HOW TO COMPLETE THIS TASK >>
Write out all of the entries, matching the original exactly.

ENTRIES SUPPLIED >>
__________

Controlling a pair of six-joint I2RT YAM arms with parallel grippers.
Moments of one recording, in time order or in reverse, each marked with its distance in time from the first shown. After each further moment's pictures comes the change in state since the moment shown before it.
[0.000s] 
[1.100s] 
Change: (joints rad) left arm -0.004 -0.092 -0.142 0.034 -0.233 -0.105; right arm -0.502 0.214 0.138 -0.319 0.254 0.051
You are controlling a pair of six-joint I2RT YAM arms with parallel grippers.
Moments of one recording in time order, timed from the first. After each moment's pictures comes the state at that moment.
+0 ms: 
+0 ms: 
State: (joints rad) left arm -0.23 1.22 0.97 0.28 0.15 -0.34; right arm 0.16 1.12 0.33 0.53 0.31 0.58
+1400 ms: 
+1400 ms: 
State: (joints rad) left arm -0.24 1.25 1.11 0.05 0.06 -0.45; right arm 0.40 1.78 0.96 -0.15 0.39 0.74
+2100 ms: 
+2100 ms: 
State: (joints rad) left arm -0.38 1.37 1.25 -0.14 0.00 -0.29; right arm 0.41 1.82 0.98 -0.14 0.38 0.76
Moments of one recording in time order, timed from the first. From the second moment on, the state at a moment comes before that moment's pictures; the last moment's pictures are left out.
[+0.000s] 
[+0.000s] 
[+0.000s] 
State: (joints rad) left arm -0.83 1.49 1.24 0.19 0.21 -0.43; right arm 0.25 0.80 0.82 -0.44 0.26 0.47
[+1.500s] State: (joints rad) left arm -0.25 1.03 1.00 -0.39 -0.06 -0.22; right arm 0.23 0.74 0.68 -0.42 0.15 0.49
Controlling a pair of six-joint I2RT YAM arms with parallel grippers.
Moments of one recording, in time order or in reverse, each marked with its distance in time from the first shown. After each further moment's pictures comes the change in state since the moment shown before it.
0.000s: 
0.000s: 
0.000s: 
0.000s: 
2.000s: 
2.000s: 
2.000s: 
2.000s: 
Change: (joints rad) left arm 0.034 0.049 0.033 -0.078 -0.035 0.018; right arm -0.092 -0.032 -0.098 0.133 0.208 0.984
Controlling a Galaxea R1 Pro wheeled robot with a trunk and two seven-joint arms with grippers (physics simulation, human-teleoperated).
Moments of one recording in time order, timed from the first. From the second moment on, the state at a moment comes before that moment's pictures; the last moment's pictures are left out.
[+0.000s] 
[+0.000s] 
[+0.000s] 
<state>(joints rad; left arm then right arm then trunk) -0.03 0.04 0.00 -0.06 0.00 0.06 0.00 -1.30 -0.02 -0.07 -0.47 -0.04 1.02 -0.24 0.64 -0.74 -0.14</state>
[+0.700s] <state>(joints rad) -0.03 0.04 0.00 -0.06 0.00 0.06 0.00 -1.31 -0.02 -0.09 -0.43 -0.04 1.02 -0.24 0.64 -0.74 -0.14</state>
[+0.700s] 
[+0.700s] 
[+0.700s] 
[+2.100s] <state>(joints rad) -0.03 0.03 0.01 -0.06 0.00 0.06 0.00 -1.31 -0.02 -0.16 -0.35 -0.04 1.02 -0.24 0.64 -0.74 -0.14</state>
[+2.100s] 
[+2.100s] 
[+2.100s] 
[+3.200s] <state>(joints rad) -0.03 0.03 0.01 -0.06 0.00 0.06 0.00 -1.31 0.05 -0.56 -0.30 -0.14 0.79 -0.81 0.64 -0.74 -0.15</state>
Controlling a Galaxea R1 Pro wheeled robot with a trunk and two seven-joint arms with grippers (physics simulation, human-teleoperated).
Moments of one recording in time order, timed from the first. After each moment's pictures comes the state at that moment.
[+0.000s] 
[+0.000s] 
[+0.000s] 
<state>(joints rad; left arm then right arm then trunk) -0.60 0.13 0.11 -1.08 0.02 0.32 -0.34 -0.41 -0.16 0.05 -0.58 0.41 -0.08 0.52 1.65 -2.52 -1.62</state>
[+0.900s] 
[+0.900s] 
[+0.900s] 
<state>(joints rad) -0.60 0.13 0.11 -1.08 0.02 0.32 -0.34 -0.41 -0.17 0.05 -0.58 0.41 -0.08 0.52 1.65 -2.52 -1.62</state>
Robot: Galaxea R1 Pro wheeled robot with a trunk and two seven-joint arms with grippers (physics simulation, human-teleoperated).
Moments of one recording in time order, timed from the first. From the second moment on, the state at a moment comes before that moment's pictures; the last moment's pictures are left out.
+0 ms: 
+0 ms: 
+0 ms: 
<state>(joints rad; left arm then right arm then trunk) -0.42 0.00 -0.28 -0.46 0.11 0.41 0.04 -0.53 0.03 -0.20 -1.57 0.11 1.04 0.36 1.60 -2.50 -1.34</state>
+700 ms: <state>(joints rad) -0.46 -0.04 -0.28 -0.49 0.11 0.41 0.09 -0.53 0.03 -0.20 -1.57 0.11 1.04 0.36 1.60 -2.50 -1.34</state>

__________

ANSWER >>
Controlling a pair of six-joint I2RT YAM arms with parallel grippers.
Moments of one recording, in time order or in reverse, each marked with its distance in time from the first shown. After each further moment's pictures comes the change in state since the moment shown before it.
[0.000s] 
[1.100s] 
Change: (joints rad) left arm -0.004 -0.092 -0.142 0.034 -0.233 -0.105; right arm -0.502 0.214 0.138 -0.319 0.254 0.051
You are controlling a pair of six-joint I2RT YAM arms with parallel grippers.
Moments of one recording in time order, timed from the first. After each moment's pictures comes the state at that moment.
+0 ms: 
+0 ms: 
State: (joints rad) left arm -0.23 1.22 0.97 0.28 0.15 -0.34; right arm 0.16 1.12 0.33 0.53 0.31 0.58
+1400 ms: 
+1400 ms: 
State: (joints rad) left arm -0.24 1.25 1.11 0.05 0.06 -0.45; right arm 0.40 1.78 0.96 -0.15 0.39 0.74
+2100 ms: 
+2100 ms: 
State: (joints rad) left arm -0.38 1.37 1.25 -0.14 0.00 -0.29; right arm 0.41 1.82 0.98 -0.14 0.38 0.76
Moments of one recording in time order, timed from the first. From the second moment on, the state at a moment comes before that moment's pictures; the last moment's pictures are left out.
[+0.000s] 
[+0.000s] 
[+0.000s] 
State: (joints rad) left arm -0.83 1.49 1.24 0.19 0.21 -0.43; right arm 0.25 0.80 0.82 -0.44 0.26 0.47
[+1.500s] State: (joints rad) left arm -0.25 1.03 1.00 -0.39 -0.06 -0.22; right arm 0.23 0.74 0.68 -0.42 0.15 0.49
Controlling a pair of six-joint I2RT YAM arms with parallel grippers.
Moments of one recording, in time order or in reverse, each marked with its distance in time from the first shown. After each further moment's pictures comes the change in state since the moment shown before it.
0.000s: 
0.000s: 
0.000s: 
0.000s: 
2.000s: 
2.000s: 
2.000s: 
2.000s: 
Change: (joints rad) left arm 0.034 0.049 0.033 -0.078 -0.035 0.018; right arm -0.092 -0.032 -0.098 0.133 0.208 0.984
Controlling a Galaxea R1 Pro wheeled robot with a trunk and two seven-joint arms with grippers (physics simulation, human-teleoperated).
Moments of one recording in time order, timed from the first. From the second moment on, the state at a moment comes before that moment's pictures; the last moment's pictures are left out.
[+0.000s] 
[+0.000s] 
[+0.000s] 
<state>(joints rad; left arm then right arm then trunk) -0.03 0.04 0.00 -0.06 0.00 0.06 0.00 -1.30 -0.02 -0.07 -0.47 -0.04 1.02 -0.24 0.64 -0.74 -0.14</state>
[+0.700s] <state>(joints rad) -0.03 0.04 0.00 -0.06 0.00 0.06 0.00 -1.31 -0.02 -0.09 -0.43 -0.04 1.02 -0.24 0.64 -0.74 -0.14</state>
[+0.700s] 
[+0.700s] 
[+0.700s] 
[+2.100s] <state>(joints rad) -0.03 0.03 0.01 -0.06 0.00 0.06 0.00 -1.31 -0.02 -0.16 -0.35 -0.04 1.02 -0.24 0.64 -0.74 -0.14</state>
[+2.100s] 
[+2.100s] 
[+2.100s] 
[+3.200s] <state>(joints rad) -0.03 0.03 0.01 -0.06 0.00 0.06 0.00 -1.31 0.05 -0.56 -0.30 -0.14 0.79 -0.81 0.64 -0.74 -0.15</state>
Controlling a Galaxea R1 Pro wheeled robot with a trunk and two seven-joint arms with grippers (physics simulation, human-teleoperated).
Moments of one recording in time order, timed from the first. After each moment's pictures comes the state at that moment.
[+0.000s] 
[+0.000s] 
[+0.000s] 
<state>(joints rad; left arm then right arm then trunk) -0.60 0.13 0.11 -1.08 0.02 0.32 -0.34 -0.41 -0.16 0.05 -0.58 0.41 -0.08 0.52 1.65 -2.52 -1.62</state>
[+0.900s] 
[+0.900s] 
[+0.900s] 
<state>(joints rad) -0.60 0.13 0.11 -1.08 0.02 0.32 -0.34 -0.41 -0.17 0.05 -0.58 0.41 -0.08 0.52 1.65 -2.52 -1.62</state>
Robot: Galaxea R1 Pro wheeled robot with a trunk and two seven-joint arms with grippers (physics simulation, human-teleoperated).
Moments of one recording in time order, timed from the first. From the second moment on, the state at a moment comes before that moment's pictures; the last moment's pictures are left out.
+0 ms: 
+0 ms: 
+0 ms: 
<state>(joints rad; left arm then right arm then trunk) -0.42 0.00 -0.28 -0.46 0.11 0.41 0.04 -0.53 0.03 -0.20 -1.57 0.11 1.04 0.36 1.60 -2.50 -1.34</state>
+700 ms: <state>(joints rad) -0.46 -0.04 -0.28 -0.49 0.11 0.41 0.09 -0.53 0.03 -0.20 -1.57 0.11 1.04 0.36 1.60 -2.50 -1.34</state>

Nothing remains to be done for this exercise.